Each record below needs to be written out exactly as it reads.

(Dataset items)
-*-*-
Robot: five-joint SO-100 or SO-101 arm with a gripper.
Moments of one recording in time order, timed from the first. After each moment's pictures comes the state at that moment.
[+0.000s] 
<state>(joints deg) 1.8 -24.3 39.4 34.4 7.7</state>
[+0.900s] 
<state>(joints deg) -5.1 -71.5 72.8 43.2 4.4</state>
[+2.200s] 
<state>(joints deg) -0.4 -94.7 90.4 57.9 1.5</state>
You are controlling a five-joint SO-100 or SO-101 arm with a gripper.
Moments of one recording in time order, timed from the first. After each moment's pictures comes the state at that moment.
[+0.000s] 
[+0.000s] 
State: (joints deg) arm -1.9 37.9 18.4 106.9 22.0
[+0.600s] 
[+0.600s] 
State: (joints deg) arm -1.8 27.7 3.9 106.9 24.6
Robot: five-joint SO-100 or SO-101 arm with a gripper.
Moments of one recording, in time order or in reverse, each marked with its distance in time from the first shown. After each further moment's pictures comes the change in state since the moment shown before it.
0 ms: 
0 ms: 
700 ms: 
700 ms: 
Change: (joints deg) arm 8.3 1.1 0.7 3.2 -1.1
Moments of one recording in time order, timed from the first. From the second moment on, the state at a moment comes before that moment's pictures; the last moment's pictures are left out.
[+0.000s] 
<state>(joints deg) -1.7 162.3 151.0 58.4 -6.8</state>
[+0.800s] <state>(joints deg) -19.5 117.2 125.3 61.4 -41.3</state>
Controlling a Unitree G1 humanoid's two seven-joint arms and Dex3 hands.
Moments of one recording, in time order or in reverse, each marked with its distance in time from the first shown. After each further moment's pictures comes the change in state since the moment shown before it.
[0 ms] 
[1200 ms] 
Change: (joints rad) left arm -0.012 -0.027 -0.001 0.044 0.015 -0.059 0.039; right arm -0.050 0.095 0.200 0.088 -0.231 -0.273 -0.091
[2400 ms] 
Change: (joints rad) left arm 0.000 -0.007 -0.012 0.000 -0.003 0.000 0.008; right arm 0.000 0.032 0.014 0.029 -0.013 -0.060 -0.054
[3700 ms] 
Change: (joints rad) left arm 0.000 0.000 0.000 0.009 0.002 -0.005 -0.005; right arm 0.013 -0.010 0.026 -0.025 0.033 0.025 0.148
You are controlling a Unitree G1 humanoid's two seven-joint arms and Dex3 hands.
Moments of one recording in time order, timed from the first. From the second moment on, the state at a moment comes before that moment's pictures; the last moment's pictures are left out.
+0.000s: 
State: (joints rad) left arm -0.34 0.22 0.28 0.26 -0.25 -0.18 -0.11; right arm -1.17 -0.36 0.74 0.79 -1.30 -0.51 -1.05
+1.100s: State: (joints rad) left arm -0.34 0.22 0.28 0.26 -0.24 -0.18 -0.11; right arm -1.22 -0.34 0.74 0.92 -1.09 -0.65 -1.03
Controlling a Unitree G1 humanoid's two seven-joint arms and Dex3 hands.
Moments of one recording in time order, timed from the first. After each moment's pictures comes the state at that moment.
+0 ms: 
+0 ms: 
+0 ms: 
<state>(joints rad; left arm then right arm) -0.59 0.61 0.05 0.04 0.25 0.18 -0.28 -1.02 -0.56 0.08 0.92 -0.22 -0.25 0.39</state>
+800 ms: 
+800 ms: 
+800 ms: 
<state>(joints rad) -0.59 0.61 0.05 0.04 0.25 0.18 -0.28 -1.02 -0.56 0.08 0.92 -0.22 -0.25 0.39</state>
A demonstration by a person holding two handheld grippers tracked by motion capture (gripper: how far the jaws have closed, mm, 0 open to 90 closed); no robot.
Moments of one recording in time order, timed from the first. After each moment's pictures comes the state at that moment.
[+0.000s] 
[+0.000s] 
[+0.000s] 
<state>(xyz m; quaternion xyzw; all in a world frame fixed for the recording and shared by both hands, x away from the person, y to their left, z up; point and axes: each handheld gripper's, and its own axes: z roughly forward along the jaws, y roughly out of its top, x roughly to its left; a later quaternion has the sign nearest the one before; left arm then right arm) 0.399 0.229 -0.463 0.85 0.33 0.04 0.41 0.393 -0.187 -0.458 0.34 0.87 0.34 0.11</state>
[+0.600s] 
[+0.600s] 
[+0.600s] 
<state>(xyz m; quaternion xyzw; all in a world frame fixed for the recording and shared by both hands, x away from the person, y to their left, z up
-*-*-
**RESULT**
Robot: five-joint SO-100 or SO-101 arm with a gripper.
Moments of one recording in time order, timed from the first. After each moment's pictures comes the state at that moment.
[+0.000s] 
<state>(joints deg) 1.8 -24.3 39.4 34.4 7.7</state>
[+0.900s] 
<state>(joints deg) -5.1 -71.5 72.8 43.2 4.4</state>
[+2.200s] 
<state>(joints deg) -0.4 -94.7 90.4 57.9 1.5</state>
You are controlling a five-joint SO-100 or SO-101 arm with a gripper.
Moments of one recording in time order, timed from the first. After each moment's pictures comes the state at that moment.
[+0.000s] 
[+0.000s] 
State: (joints deg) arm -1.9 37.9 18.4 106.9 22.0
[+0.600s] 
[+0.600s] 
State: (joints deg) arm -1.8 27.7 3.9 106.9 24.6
Robot: five-joint SO-100 or SO-101 arm with a gripper.
Moments of one recording, in time order or in reverse, each marked with its distance in time from the first shown. After each further moment's pictures comes the change in state since the moment shown before it.
0 ms: 
0 ms: 
700 ms: 
700 ms: 
Change: (joints deg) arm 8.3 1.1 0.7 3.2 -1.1
Moments of one recording in time order, timed from the first. From the second moment on, the state at a moment comes before that moment's pictures; the last moment's pictures are left out.
[+0.000s] 
<state>(joints deg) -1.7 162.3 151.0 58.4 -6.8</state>
[+0.800s] <state>(joints deg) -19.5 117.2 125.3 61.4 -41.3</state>
Controlling a Unitree G1 humanoid's two seven-joint arms and Dex3 hands.
Moments of one recording, in time order or in reverse, each marked with its distance in time from the first shown. After each further moment's pictures comes the change in state since the moment shown before it.
[0 ms] 
[1200 ms] 
Change: (joints rad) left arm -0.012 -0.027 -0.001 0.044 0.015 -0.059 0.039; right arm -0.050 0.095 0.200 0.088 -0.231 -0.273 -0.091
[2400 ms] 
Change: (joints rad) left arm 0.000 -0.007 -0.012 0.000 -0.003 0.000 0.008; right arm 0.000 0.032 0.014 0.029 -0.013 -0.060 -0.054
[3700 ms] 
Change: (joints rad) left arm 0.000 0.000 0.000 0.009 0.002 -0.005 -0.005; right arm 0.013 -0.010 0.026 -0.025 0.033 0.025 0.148
You are controlling a Unitree G1 humanoid's two seven-joint arms and Dex3 hands.
Moments of one recording in time order, timed from the first. From the second moment on, the state at a moment comes before that moment's pictures; the last moment's pictures are left out.
+0.000s: 
State: (joints rad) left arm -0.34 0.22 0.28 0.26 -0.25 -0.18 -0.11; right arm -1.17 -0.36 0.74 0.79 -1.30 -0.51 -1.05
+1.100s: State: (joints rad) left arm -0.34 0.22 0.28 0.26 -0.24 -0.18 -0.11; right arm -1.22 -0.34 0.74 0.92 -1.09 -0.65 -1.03
Controlling a Unitree G1 humanoid's two seven-joint arms and Dex3 hands.
Moments of one recording in time order, timed from the first. After each moment's pictures comes the state at that moment.
+0 ms: 
+0 ms: 
+0 ms: 
<state>(joints rad; left arm then right arm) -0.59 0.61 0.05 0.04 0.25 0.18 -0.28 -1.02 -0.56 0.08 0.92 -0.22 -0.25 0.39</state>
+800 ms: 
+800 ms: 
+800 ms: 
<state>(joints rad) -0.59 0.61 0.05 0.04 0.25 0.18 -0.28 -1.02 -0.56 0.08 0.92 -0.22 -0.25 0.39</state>
A demonstration by a person holding two handheld grippers tracked by motion capture (gripper: how far the jaws have closed, mm, 0 open to 90 closed); no robot.
Moments of one recording in time order, timed from the first. After each moment's pictures comes the state at that moment.
[+0.000s] 
[+0.000s] 
[+0.000s] 
<state>(xyz m; quaternion xyzw; all in a world frame fixed for the recording and shared by both hands, x away from the person, y to their left, z up; point and axes: each handheld gripper's, and its own axes: z roughly forward along the jaws, y roughly out of its top, x roughly to its left; a later quaternion has the sign nearest the one before; left arm then right arm) 0.399 0.229 -0.463 0.85 0.33 0.04 0.41 0.393 -0.187 -0.458 0.34 0.87 0.34 0.11</state>
[+0.600s] 
[+0.600s] 
[+0.600s] 
<state>(xyz m; quaternion xyzw; all in a world frame fixed for the recording and shared by both hands, x away from the person, y to their left, z up

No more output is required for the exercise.